On March 17, 2017 our “3000 Collatz Tester” tested the 24th Mersenne prime M19937 for being in agreement with Collatz conjecture and supported it.

M19937 required 265860 steps to get from 4.32*10^{6002} to 1. In the process the sequence took 39873 first steps to expand by 1.08*10^{3511} times.

Full statistics for М19937 Collatz sequence is presented below.

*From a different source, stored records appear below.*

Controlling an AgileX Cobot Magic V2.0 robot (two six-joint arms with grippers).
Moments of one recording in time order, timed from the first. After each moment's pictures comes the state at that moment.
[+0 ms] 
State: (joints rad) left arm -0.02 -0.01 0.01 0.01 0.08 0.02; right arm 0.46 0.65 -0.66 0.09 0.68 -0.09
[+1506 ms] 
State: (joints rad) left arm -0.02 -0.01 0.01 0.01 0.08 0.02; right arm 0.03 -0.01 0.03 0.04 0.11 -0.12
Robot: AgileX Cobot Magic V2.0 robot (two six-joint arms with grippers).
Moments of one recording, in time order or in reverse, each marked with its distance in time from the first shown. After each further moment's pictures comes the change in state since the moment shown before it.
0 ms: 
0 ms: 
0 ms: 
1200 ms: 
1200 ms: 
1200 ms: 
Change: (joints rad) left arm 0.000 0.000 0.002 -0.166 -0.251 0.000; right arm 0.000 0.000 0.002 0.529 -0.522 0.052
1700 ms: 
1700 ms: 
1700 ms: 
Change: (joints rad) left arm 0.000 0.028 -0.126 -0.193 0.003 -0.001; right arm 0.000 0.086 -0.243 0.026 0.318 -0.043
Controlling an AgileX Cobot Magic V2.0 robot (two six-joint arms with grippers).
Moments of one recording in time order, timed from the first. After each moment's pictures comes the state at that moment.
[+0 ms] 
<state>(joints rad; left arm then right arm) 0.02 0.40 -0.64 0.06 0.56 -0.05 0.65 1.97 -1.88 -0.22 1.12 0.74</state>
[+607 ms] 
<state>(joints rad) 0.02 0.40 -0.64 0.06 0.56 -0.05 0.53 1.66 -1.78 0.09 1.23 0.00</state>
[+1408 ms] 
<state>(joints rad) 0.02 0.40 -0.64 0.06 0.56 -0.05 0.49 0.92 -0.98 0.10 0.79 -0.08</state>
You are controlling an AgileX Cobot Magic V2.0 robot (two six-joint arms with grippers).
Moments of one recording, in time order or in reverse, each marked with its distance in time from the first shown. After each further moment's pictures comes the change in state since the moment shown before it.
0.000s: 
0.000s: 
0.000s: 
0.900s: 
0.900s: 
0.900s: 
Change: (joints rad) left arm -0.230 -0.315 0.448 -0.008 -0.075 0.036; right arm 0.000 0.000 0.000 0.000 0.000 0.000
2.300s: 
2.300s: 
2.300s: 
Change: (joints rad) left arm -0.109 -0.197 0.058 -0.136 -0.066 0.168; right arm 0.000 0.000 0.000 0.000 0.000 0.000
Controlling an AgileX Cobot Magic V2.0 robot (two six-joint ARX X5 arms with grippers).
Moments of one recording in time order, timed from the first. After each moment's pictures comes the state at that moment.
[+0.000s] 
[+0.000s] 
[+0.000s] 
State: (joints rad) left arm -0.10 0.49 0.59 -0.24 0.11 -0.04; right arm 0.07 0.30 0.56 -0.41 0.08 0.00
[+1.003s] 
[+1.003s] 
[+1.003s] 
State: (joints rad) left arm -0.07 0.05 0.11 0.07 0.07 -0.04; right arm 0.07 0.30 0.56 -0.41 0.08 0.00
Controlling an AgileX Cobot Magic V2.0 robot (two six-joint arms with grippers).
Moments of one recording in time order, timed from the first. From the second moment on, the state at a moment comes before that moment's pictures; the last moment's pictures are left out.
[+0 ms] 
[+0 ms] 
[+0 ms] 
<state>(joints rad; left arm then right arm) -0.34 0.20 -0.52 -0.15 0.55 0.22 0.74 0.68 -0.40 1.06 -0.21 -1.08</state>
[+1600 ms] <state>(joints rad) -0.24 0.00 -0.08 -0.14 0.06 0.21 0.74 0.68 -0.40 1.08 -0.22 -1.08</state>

TESTED COLLATZ SEQUENCE FOR M19937 HAS THE FOLLOWING STATISTICS:

NUMBER(N) = 4.315425E+6001

DIGITS in NUMBER(N) = 6002

BITS in NUMBER(N) = 19937

MAXIMUM(N) = 4.650347E+9512

DIGITS in MAXIMUM(N) = 9513

BITS in MAXIMUM(N) = 31601

STEPS to MAXIMUM(N) = 39873

BASIC EXPANSION(N) = 1.077610E+3511

DIGITS in BASIC EXPANSION(N) = 3512

BITS in BASIC EXPANSION(N) = 11664

EXPANSION(N) = 0.000000E+0

DIGITS in EXPANSION(N) = 0

BITS in EXPANSION(N) = 0

GLIDE(N) = 122716 (46.0%)

EVEN(N) = 170724 (64.2%)

ODD(N) = 95136 (35.8%)

DELAY(N) = 265860 (100.0%)

COMPLETENESS(N) = 0.557250

RESIDUE(N) = 1.005234

GAMMA(N) = 12.354049

STRENGTH(N) = -36492

LEVEL(N) = 4562

The definitions for presented parameters are given at Eric Roosendaal’s site.

The next number that we test will be the 25th Mersenne prime M21701.